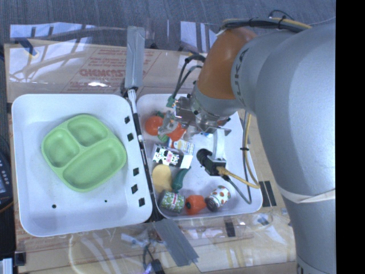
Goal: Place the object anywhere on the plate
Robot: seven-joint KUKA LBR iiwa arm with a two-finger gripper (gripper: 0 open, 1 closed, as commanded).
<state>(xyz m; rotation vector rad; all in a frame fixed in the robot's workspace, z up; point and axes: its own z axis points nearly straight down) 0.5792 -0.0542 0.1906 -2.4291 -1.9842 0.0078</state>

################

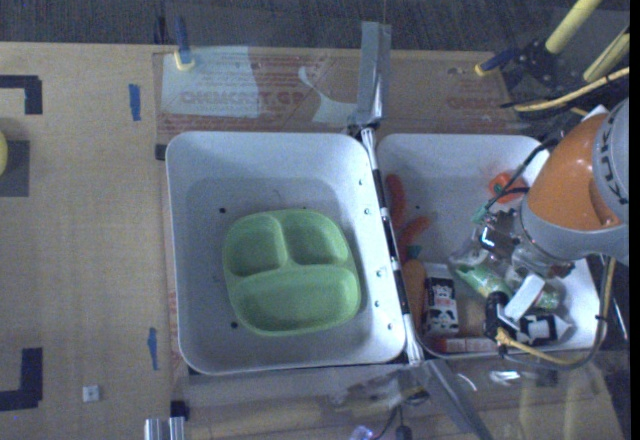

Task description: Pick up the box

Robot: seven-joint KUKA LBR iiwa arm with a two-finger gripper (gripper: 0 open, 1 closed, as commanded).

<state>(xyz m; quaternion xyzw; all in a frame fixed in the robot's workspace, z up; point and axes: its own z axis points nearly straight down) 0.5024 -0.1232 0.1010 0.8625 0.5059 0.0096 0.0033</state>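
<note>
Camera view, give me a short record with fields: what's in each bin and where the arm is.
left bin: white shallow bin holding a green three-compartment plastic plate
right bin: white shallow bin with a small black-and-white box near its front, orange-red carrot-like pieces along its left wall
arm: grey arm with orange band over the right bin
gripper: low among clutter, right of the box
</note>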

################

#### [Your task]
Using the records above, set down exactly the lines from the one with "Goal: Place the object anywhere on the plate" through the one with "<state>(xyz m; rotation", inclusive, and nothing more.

#### [Answer space]
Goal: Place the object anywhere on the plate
Robot: seven-joint KUKA LBR iiwa arm with a two-finger gripper (gripper: 0 open, 1 closed, as commanded).
<state>(xyz m; rotation vector rad; all in a frame fixed in the robot's workspace, z up; point and axes: its own z axis points nearly straight down) 0.5792 -0.0542 0.1906 -2.4291 -1.9842 0.0078</state>

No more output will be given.